# What is your favorite shampoo?



## Sam375 (Feb 2, 2009)

Hi-
I was going to try a few threads to help some of the newer owners (me included) that have not yet gone through all the shampoos/conditioners. 

:bathbabylease tell the following.

Which products?

What type(s) of coat on your Hav?


you like the results?

Why?


----------



## imamurph (Apr 15, 2008)

I use all EQyss products: the Premier shampoo & conditioner, Avacado mist, and Survivor
detangler

Sophie has fine hair, and the Survivor dangler has given her coat more body
Gabriel has ALOT of cottony hair and all the Eqyss products are also great on his coat


----------



## Sam375 (Feb 2, 2009)

Does it help with the frizzies-poofiness on the cotton?


----------



## imamurph (Apr 15, 2008)

The premier conditioner does, and doesn't weigh the coat down. I use the Avacado mist before brushing and that also works well...the Survivor has to be used in pea size amounts and I just pat it into the hair..it's a graet detangler, but has to be used very sparsly!


----------



## marjrc (Jan 13, 2007)

Just to let some of you know, there are many other threads on this subject you might want to check out.
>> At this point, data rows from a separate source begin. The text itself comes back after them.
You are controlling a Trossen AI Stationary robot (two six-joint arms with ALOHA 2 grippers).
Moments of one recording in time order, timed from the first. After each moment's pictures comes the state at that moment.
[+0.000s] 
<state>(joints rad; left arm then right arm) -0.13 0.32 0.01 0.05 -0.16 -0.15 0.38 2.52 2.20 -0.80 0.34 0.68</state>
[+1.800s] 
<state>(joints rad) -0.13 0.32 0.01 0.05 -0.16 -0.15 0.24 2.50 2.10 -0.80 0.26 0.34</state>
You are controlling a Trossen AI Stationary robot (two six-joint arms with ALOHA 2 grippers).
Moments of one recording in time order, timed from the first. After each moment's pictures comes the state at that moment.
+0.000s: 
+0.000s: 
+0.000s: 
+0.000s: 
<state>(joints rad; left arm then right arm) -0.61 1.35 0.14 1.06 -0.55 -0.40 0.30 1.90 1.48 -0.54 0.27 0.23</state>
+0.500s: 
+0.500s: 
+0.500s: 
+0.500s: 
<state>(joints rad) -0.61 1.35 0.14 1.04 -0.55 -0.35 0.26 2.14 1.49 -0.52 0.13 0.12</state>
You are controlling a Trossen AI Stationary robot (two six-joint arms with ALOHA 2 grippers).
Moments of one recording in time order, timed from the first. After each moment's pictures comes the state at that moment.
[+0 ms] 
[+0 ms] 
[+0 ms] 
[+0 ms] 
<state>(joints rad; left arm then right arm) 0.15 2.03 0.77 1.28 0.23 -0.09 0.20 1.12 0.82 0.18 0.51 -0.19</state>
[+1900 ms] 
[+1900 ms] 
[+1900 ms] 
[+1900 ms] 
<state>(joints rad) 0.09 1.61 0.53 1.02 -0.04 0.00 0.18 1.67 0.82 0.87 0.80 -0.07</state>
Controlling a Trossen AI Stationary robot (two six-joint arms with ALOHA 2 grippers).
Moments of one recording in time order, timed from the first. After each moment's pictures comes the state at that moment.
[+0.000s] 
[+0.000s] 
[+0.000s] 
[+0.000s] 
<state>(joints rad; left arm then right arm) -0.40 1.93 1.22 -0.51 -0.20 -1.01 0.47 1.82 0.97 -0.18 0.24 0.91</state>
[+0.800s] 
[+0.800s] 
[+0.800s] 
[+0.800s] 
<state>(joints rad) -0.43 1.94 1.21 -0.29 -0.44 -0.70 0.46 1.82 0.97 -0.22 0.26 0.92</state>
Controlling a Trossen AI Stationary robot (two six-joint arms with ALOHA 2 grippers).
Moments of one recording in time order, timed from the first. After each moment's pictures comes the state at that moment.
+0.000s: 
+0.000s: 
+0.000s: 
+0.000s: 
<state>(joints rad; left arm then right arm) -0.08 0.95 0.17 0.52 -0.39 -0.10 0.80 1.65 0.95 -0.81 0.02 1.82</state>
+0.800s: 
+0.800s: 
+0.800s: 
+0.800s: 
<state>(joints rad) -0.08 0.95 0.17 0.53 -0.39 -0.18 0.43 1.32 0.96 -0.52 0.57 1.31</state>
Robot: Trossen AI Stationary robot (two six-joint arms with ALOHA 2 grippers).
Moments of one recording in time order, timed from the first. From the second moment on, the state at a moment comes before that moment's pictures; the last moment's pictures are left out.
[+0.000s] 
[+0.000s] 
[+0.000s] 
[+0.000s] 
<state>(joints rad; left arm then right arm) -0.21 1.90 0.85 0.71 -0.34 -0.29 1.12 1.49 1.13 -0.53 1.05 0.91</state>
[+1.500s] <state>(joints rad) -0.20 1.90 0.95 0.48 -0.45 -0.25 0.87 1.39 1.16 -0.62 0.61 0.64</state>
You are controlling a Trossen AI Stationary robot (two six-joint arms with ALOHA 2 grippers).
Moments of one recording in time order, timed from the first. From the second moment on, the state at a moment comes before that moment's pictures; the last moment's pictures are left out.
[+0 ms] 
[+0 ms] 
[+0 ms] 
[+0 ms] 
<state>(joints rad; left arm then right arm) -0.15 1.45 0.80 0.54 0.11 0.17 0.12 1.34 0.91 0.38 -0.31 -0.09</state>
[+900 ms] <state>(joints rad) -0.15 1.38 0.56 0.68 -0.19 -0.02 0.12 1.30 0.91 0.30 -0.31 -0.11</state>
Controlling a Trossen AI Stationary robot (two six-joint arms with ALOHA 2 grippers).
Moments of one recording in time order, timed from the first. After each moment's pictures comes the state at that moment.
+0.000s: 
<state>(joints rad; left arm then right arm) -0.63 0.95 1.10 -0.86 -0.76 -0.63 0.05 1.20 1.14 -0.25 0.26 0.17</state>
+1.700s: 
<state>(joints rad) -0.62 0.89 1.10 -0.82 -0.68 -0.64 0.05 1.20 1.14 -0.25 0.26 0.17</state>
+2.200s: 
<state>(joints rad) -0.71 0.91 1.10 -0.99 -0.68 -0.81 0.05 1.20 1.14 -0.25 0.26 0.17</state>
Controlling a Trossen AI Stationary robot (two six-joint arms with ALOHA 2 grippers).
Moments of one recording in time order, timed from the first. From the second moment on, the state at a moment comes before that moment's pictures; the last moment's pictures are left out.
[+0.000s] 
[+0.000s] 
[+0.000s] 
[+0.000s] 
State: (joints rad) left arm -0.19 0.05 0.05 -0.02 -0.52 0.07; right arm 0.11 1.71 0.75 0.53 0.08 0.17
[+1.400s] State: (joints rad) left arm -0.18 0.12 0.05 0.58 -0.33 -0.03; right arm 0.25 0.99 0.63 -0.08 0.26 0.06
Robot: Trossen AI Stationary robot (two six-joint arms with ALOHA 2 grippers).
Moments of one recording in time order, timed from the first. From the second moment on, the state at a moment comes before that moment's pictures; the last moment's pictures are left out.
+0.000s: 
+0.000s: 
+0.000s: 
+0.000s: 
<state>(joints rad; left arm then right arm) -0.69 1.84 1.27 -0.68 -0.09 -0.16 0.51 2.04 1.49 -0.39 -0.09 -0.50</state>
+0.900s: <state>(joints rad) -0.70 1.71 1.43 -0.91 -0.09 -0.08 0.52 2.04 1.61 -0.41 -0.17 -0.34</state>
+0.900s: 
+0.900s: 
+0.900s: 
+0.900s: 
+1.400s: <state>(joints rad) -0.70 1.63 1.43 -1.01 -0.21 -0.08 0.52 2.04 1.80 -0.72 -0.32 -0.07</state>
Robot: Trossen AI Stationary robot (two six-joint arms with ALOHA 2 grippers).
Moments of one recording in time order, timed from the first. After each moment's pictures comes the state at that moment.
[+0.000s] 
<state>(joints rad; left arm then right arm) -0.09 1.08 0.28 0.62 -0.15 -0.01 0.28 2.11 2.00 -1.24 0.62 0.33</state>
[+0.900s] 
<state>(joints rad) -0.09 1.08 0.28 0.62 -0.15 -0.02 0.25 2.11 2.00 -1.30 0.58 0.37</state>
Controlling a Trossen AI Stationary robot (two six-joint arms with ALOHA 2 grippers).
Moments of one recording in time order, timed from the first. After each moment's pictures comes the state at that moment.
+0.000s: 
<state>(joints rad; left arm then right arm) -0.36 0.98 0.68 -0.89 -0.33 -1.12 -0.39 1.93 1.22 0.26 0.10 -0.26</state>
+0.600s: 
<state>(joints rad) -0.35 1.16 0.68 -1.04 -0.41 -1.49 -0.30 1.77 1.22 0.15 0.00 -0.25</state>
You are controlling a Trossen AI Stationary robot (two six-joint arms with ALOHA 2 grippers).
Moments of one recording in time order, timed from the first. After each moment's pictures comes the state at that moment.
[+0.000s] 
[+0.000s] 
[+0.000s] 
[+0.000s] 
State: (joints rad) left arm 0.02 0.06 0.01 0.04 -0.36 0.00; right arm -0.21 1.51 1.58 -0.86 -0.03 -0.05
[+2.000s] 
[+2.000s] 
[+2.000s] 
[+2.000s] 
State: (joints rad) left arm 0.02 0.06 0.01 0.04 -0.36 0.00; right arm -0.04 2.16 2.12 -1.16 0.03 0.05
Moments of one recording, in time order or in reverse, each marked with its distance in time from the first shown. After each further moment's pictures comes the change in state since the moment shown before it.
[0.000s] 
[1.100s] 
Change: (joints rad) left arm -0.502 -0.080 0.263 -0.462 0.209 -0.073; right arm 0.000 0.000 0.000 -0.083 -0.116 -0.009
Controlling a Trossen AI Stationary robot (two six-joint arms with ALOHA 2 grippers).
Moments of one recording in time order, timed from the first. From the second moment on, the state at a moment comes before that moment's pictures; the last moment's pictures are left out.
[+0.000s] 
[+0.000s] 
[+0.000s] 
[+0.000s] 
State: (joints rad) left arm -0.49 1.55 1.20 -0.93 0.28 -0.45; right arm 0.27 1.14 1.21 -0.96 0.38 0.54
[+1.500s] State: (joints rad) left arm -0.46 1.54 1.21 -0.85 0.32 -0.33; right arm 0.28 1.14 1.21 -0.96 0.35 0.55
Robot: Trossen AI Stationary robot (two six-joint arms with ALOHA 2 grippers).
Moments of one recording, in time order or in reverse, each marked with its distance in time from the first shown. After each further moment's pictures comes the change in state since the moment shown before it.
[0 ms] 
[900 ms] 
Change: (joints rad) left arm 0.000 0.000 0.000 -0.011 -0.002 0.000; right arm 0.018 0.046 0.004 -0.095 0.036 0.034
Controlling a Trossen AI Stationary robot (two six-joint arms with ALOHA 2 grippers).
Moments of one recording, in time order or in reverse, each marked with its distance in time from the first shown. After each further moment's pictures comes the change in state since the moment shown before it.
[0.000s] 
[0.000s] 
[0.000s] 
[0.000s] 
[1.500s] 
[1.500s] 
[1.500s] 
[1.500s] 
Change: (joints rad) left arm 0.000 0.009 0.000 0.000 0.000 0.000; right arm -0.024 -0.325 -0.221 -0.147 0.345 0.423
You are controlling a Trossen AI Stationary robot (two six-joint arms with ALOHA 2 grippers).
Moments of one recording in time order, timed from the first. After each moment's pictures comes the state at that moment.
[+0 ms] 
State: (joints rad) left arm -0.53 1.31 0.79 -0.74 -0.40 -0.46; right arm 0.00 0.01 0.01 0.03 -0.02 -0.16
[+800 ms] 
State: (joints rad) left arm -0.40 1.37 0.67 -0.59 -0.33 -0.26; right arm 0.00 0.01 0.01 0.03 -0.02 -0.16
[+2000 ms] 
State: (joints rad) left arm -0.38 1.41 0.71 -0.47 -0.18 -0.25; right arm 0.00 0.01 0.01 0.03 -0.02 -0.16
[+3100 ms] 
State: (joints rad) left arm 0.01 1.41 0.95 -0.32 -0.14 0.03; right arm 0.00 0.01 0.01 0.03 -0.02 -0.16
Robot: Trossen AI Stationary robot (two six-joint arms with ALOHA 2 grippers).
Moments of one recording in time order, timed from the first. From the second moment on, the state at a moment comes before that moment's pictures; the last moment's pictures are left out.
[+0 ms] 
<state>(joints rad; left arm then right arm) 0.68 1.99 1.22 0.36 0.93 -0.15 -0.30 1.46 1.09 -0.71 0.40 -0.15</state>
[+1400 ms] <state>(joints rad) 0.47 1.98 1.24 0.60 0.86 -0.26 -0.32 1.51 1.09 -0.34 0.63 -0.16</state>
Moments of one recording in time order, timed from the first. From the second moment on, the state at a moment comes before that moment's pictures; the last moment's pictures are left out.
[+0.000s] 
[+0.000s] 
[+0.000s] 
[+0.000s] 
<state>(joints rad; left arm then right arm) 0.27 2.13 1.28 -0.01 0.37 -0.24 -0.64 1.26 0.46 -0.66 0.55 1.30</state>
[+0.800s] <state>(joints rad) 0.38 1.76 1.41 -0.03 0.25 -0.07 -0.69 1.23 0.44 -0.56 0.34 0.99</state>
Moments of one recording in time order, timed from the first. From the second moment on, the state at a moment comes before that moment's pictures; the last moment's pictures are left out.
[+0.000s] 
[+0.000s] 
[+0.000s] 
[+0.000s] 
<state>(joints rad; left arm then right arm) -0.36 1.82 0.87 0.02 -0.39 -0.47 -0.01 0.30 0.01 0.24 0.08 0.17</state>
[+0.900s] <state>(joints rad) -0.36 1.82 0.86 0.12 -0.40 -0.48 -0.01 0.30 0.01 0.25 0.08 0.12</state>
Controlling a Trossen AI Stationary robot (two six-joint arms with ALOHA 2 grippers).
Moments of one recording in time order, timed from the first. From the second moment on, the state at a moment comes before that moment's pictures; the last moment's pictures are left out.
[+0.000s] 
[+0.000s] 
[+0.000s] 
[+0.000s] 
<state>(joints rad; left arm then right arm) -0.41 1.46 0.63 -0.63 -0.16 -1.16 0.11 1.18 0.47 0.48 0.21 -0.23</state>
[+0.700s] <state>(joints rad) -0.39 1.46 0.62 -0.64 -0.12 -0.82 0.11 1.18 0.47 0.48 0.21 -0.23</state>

This one might help: http://havaneseforum.com/showthread.php?t=5758&highlight=shampoo

One on Plum Silky: http://havaneseforum.com/showthread.php?t=8868&highlight=shampoo

Favorite shampoo?: http://havaneseforum.com/showthread.php?t=7918&highlight=shampoo

Isle of Dog products: http://havaneseforum.com/showthread.php?t=5180&highlight=shampoo

Anyway... just an example. If you look through this Grooming section, you will find answers to many of your questions - not just yours, Sam375, but anyones' questions, including the types of coats members' Havs have. That's a common question/concern too! lol

One can "bump" older threads with a post so that the discussion can be renewed or continued.

Hope that helps!


----------



## Sam375 (Feb 2, 2009)

hi-
The links are good, but they are usually very long and go off topic, just thought it would be beneficial to have some threads with some shorter more specific responses. Sort of quick threads.


----------